# YOUR TASK:
All of the data is to be written out again exactly, without the pictures.
*** Opening DATA BELOW ***
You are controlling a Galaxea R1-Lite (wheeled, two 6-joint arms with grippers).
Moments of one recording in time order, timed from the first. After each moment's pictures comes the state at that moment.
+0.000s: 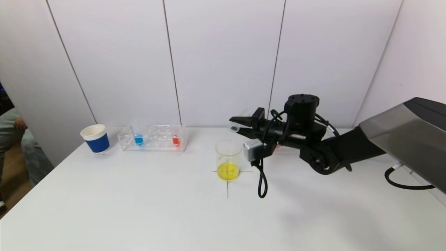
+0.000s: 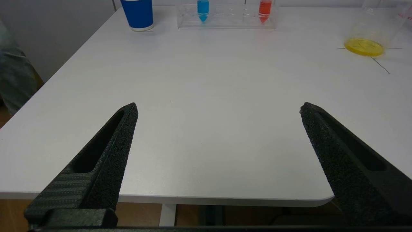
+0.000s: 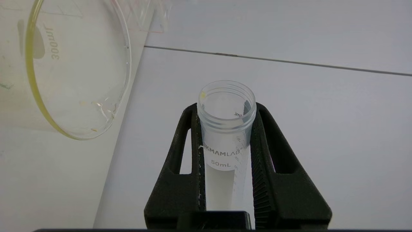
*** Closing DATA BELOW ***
# REPLY TO THE TASK:
You are controlling a Galaxea R1-Lite (wheeled, two 6-joint arms with grippers).
Moments of one recording in time order, timed from the first. After each moment's pictures comes the state at that moment.
+0.000s: 
+0.000s: 
+0.000s: 

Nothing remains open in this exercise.